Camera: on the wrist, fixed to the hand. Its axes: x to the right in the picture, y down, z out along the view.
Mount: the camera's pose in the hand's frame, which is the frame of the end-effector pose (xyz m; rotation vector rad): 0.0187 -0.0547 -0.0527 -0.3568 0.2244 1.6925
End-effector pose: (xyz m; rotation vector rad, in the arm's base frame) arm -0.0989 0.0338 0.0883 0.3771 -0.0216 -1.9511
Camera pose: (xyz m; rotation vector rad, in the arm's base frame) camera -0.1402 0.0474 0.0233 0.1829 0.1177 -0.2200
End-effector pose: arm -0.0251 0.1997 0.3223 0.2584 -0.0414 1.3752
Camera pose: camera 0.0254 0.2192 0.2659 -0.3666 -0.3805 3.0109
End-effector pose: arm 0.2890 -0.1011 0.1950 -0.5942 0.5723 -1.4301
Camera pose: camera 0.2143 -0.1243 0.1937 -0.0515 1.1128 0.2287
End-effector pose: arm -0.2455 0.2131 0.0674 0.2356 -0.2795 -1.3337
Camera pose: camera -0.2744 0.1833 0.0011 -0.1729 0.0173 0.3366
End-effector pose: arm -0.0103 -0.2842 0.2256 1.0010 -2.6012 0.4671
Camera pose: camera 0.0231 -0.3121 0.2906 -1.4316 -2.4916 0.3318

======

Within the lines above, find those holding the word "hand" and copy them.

» **SOLUTION FOR THIS TASK**
Camera: on the wrist, fixed to the hand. Its axes: x to the right in the picture, y down, z out along the view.
Mount: the camera's pose in the hand's frame, which is the frame of the end-effector pose (xyz m; rotation vector rad): 0.0187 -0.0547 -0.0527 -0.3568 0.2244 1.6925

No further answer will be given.